# 📚 ResearchBot - Model Preparation Notebook
This notebook loads the arXiv metadata, filters computer science papers, and prepares the dataset.

In [2]:
import json
import csv

# Input and output files
input_file = r'C:/Users/rosaa/OneDrive/Documents/nullclass_intern_task3/archive/arxiv-metadata-oai-snapshot.json'
output_file = 'filtered_cs_papers.csv'

# Categories to keep
target_prefix = 'cs.'

# Open input and output
with open(input_file, 'r', encoding='utf-8') as infile, open(output_file, 'w', newline='', encoding='utf-8') as outfile:
    writer = csv.writer(outfile)
    # Write CSV headers
    writer.writerow(['id', 'title', 'abstract', 'categories'])

    count = 0
    for line in infile:
        try:
            paper = json.loads(line)
            categories = paper.get('categories', '')
            if target_prefix in categories:
                writer.writerow([
                    paper.get('id', ''),
                    paper.get('title', '').strip(),
                    paper.get('abstract', '').strip(),
                    categories
                ])
                count += 1
            if count >= 5000:
                break  # Optional: stop after 5000 papers
        except json.JSONDecodeError:
            continue

print(f"✅ Done! Saved {count} computer science papers to '{output_file}'.")
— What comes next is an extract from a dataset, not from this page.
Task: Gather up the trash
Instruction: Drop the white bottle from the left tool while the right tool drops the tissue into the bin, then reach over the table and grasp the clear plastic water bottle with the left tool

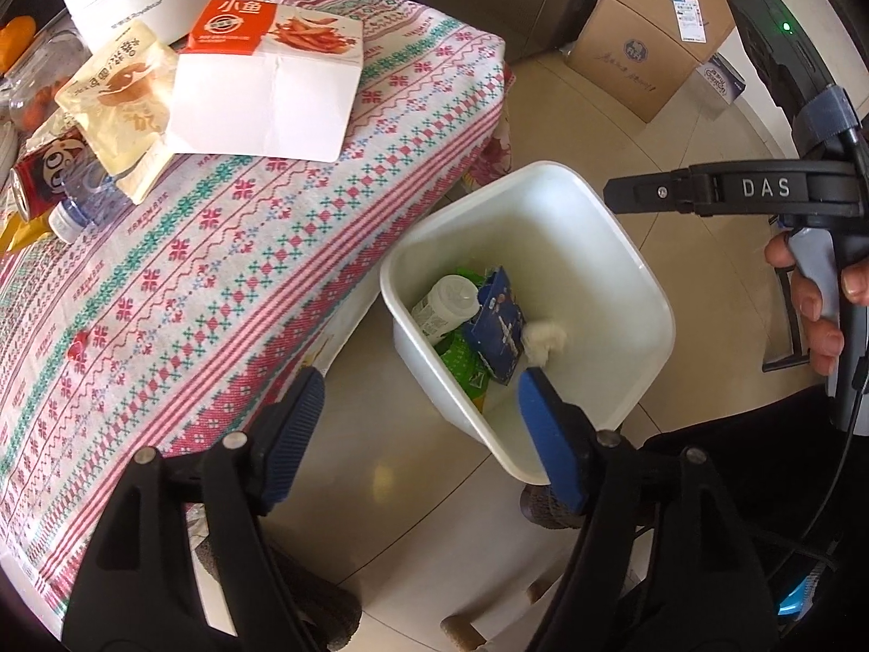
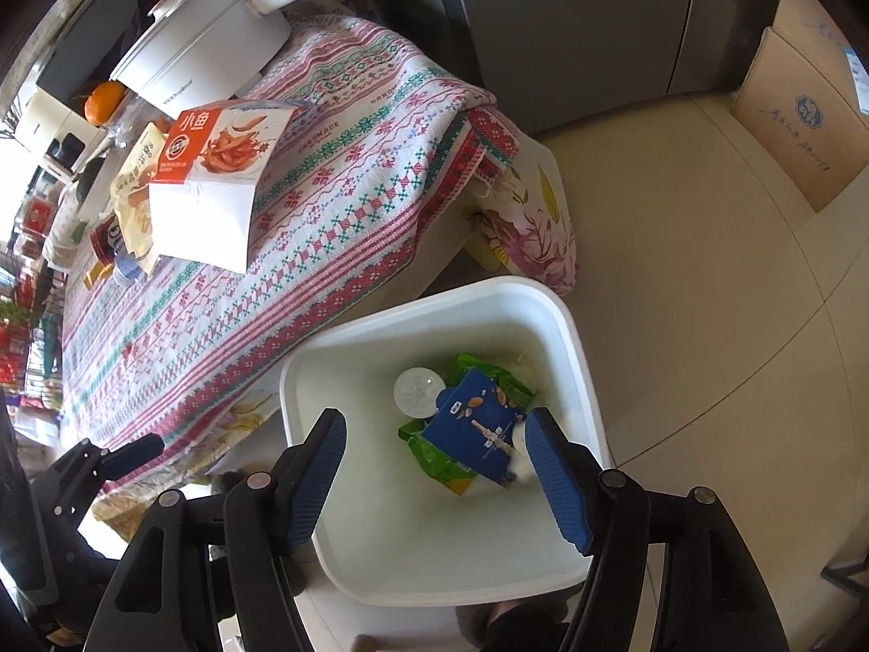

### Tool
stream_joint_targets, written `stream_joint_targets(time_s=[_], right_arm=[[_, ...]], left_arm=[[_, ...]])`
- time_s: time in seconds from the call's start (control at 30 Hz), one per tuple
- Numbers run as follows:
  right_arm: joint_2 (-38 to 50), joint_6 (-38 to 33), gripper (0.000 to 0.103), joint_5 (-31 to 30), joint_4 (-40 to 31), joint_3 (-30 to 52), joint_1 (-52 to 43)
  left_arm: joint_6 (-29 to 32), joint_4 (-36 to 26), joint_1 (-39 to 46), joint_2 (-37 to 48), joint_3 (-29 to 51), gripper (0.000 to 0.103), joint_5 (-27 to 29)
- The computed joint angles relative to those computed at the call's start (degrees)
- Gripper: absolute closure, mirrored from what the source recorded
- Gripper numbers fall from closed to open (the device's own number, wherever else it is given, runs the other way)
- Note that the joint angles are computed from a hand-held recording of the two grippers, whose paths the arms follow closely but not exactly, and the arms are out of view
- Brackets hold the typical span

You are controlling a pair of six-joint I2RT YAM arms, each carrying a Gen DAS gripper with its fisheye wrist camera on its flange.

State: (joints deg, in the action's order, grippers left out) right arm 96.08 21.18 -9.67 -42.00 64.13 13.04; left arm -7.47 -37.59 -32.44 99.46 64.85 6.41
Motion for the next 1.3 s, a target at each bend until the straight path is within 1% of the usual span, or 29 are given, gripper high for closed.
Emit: stream_joint_targets(time_s=[0.2,0.4,0.5,0.6,0.7,0.8,0.87,0.93,1.03,1.13,1.3], right_arm=[[0.9,1.1,0.032,0.4,-0.2,1.8,1.8],[2.3,3.3,0.031,0.9,-0.6,5.0,4.2],[3.1,3.6,0.03,2.8,-1.0,7.0,6.1],[4.4,3.6,0.028,4.5,-1.4,9.5,8.1],[6.0,3.9,0.027,4.7,-1.8,12.1,9.5],[8.5,4.3,0.027,5.2,-2.5,15.1,10.9],[10.3,4.5,0.027,5.5,-3.0,17.1,11.7],[12.1,4.3,0.027,6.1,-3.6,19.3,12.3],[14.4,4.1,0.027,7.3,-4.6,22.1,13.1],[16.3,3.9,0.027,7.2,-5.0,24.1,13.1],[18.2,4.2,0.027,6.0,-5.1,26.5,12.3]], left_arm=[[-0.3,-0.4,2.6,-0.9,-0.3,0.028,0.4],[-1.0,-0.4,9.4,-3.3,-0.8,0.028,1.8],[-1.7,0.2,13.2,-4.3,-1.4,0.027,1.8],[-1.5,1.8,17.7,-5.0,-2.0,0.027,2.2],[-0.4,5.0,22.0,-4.7,-2.3,0.027,1.1],[1.2,8.9,25.6,-3.1,-2.4,0.027,0.3],[2.3,11.6,27.7,-1.5,-2.2,0.027,0.8],[3.3,14.2,29.3,0.6,-1.4,0.027,2.0],[4.2,15.6,31.6,4.4,1.2,0.027,5.1],[2.7,15.7,32.3,8.2,4.3,0.027,7.5],[-3.8,18.1,32.8,13.1,7.8,0.027,11.2]])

✅ Done! Saved 5000 computer science papers to 'filtered_cs_papers.csv'.


In [1]:
# Load and preview filtered CSV
import pandas as pd

df = pd.read_csv("filtered_cs_papers.csv")
df = df.dropna(subset=["title", "abstract"])
df["content"] = df["title"] + ". " + df["abstract"]

df.head()


Unnamed: 0,id,title,abstract,categories,content
0,704.0002,Sparsity-certifying Graph Decompositions,"We describe a new algorithm, the $(k,\ell)$-pe...",math.CO cs.CG,Sparsity-certifying Graph Decompositions. We d...
1,704.0003,The evolution of the Earth-Moon system based o...,The evolution of Earth-Moon system is describe...,physics.gen-ph,The evolution of the Earth-Moon system based o...
2,704.0021,Molecular Synchronization Waves in Arrays of A...,Spatiotemporal pattern formation in a product-...,nlin.PS physics.chem-ph q-bio.MN,Molecular Synchronization Waves in Arrays of A...
3,704.0033,Convergence of the discrete dipole approximati...,We performed a rigorous theoretical convergenc...,physics.optics physics.comp-ph,Convergence of the discrete dipole approximati...
4,704.0035,Convergence of the discrete dipole approximati...,We propose an extrapolation technique that all...,physics.optics physics.comp-ph,Convergence of the discrete dipole approximati...